I have a set of matrices $A_1,\ldots,A_n$ and another set $B_i = A_i^{-1}$ for $i = 1,\ldots, n$ (I assume $A_i$ are invertible). Let $\mathcal{A} = \{A_i\} \cup \{B_i\}$.
What are some simple conditions under which
$$\prod_{k=1}^r C_k = I$$
(for $C_k \in \mathcal{A}$ and $r$ an integer) if and only if the $C_k$ are directly cancelling because $A_i$ are multiplied by $B_i$ in some order (i.e. everything cancels out exactly)?
More mathematically:
Say we have the free group generated by $S = \{1 ,\ldots,n\}$, and a homomorphism $h(i) = A_i$ for $i \in S$. Under what conditions the kernel of $h$ is the identity?
(This is a follow-up to this: Under what conditions each of the matrices generated by a finite set of matrices unique?)
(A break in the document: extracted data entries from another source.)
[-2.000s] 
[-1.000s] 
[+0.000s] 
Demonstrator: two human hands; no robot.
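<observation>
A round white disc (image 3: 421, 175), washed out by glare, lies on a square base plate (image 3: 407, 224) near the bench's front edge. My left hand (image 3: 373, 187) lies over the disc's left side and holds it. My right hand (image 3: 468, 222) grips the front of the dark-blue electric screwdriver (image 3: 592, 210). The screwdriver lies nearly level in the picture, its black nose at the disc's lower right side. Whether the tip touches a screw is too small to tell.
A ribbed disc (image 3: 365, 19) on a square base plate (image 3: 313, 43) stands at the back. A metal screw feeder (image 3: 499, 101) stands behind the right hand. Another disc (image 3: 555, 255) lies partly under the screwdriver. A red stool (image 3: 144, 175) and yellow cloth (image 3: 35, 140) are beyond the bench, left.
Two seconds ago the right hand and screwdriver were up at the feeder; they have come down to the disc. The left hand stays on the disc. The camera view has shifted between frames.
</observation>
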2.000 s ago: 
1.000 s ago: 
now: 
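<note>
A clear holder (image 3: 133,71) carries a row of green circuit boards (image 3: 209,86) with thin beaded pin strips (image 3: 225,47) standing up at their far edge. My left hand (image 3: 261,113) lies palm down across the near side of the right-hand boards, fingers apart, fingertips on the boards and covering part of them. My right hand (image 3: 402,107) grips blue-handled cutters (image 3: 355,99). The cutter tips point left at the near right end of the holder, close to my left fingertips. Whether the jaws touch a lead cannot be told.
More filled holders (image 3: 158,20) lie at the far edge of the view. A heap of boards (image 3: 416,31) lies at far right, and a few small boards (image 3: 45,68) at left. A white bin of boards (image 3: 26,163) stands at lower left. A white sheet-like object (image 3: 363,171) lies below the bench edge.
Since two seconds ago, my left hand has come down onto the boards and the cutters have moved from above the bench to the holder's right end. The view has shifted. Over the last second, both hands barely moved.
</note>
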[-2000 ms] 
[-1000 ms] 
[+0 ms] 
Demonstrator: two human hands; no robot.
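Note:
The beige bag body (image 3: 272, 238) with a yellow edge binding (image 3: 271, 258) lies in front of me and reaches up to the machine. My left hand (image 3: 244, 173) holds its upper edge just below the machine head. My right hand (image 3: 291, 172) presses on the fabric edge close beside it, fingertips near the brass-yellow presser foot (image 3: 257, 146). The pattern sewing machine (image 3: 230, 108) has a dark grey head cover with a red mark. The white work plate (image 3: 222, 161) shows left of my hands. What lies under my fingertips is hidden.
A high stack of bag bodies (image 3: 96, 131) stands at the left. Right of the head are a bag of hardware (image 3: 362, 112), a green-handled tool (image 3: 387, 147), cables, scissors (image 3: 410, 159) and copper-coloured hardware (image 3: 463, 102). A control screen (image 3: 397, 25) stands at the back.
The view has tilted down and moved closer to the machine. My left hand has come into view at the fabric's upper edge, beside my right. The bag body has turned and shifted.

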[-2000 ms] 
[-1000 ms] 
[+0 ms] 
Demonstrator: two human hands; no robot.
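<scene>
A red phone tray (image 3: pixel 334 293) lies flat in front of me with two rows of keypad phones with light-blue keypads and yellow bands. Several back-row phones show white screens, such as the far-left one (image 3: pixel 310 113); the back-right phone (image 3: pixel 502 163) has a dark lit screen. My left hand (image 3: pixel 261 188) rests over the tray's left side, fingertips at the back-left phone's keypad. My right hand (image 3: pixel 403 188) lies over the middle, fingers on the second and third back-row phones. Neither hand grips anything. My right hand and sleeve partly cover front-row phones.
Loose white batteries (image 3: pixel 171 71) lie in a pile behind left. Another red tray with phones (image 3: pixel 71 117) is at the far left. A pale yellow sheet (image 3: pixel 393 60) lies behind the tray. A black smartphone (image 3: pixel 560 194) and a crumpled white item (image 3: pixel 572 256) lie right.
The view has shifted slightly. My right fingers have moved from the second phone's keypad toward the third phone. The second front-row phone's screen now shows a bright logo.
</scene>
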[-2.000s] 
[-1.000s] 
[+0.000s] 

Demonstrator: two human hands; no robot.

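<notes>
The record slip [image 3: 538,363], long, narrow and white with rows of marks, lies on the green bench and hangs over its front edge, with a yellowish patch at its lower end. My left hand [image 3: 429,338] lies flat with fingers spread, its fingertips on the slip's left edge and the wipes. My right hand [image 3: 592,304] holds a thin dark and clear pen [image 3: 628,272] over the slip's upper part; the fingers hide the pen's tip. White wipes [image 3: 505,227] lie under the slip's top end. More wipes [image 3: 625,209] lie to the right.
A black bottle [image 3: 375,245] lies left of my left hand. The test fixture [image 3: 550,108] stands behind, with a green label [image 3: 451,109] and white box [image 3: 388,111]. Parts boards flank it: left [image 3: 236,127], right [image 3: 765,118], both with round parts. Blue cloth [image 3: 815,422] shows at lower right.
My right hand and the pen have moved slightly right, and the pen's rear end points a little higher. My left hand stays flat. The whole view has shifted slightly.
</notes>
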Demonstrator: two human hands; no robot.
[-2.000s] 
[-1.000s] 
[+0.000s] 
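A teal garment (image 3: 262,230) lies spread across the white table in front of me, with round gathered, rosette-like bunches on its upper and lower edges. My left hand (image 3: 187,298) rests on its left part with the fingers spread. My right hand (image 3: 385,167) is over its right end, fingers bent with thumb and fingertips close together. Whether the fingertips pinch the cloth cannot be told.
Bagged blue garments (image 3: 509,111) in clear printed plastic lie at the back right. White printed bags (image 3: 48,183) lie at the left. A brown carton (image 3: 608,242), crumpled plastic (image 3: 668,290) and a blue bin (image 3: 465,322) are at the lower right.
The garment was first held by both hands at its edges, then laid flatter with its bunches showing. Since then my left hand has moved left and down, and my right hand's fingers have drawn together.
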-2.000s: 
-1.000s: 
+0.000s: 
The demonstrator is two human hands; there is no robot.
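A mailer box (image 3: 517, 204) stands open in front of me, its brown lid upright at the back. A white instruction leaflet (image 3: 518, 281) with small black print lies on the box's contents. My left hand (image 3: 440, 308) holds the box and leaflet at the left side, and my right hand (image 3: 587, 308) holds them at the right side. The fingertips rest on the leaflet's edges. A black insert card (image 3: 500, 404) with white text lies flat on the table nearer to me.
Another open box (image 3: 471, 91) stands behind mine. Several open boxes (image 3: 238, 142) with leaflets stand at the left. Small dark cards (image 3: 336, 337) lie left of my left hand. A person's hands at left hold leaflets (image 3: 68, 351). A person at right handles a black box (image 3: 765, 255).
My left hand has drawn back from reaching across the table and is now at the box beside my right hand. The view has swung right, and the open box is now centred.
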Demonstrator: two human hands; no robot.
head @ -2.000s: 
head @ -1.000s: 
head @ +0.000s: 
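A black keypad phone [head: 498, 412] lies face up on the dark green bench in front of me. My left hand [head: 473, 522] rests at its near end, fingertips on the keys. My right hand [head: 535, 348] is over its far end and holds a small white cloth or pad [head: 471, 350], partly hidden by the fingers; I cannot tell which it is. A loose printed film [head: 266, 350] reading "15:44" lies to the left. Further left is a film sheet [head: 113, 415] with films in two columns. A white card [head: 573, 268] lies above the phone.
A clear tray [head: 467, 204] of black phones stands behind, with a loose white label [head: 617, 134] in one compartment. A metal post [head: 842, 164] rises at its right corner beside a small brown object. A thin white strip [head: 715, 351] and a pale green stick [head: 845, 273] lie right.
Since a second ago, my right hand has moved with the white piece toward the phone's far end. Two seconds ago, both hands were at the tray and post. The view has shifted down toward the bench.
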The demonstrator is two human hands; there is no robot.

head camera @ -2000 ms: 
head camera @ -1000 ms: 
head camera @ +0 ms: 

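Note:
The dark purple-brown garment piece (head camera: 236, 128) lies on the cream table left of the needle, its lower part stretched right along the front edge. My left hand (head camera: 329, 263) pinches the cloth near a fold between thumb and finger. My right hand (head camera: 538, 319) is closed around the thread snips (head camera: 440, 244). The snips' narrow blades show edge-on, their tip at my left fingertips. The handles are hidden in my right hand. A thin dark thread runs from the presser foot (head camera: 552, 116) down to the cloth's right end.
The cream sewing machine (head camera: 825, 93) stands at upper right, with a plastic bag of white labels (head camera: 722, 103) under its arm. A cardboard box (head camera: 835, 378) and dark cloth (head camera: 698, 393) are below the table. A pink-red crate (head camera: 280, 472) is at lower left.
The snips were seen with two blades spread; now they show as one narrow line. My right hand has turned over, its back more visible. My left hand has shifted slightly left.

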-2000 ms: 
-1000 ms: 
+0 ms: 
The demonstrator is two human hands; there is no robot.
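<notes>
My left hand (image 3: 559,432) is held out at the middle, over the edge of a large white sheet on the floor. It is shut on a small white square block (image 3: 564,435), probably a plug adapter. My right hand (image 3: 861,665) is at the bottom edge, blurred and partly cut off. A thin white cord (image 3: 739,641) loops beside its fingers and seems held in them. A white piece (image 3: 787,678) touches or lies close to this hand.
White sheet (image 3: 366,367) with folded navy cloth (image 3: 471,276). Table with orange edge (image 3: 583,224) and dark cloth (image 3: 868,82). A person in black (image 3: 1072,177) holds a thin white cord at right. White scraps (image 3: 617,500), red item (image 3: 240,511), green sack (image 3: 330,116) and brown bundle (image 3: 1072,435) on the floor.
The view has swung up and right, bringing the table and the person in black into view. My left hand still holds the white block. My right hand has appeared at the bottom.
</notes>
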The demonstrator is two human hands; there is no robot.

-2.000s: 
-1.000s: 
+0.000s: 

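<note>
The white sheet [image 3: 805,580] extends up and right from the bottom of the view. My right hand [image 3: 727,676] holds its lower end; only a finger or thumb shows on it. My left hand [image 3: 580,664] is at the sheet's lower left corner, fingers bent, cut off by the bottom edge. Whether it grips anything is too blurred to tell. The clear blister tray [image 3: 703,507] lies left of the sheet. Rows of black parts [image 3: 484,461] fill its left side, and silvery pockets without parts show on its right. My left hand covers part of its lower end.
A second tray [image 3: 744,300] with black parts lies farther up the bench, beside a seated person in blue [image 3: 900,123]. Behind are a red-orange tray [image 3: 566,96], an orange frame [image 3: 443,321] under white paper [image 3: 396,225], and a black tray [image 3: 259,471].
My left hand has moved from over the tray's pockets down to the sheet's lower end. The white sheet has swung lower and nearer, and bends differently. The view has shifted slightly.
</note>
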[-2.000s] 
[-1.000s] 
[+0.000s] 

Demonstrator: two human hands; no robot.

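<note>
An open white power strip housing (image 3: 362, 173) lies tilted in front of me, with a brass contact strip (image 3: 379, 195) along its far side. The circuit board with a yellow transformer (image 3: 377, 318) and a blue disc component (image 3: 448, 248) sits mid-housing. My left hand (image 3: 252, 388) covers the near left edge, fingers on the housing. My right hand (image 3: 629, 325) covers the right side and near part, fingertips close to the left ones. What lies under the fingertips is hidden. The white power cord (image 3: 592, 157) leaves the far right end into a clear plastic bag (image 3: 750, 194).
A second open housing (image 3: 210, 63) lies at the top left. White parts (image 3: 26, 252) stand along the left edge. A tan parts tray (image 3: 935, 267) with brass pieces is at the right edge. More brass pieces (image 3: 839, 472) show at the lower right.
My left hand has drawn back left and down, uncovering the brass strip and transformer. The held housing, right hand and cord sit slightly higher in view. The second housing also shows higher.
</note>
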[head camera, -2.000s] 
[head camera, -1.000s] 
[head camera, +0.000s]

First of all it is trivial to show that if that your condition holds true up to rotation. Indeed let $Z$ be the last matrix in the sequence $C_k$. Then trivially $$ Z\prod C_k Z^{-1} =I $$ Now we can claim that for the last matrix in the sequence it is inverse of the rest of the product. This is the necessary and sufficient condition. And this implies the same property for any other last matrix obtained by the rotation.